One may question the necessity of these niche themes, but it is only through this vast representation that we may break out of our habit of equating the history of the Gangetic plain with the history of India. It is precisely through remembering histories vastly different and distant from our own that we will come to truly see and believe that there are as many Indias as there are Indians.

A great feature of this volume is that most of the essays are short, averaging about two to three pages. In these pages, the authors share an overview of the most important touch-points of the topic, notes on the most current scholarship on the subject, research questions for the missing pieces, and so on. A reader may jump right into the topic of their choosing to find some excellent starting points for deeper research, or quickly come away with essentials on it.
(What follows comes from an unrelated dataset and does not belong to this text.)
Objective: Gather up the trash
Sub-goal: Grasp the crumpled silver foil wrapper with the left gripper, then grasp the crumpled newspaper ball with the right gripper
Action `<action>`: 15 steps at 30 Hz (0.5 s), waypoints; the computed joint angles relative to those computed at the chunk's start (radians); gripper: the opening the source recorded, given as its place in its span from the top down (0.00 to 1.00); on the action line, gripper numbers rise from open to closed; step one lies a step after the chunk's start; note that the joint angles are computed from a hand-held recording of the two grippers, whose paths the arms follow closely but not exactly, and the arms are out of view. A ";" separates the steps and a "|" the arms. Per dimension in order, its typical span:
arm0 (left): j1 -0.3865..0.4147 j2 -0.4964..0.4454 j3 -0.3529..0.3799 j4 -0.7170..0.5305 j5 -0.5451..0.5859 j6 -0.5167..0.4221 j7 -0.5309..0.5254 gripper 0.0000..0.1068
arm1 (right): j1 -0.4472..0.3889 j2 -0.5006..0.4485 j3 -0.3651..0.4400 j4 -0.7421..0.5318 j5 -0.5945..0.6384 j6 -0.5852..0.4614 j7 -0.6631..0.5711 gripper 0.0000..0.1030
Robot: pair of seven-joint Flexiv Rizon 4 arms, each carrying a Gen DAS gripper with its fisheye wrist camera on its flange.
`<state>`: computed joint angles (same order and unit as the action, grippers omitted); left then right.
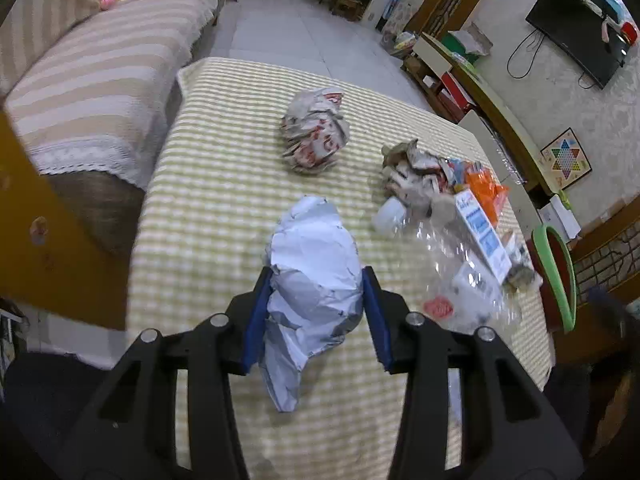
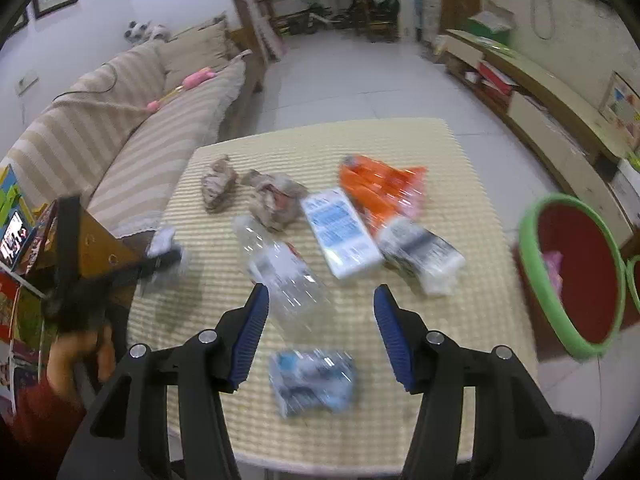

Each essay is written with scholarly objectivity and tries neither to glorify achievements nor gloss over failures. As a people who have become used to exaltations in our national narrative, the mad bid to become the “Vishwa Guru” in all things, it is a gentle reminder of our humanness and our fallacies. Between its hard binding is the soft lesson that greatness does not lie in being the first or the fastest or the oldest or the largest. It is in seeing, accepting, and loving everything that makes us a unique people called the “Indians”.

The Indians: Histories of a Civilization, edited by GN Devy, Tony Joseph, and Ravi Korisettar, Aleph Book Company.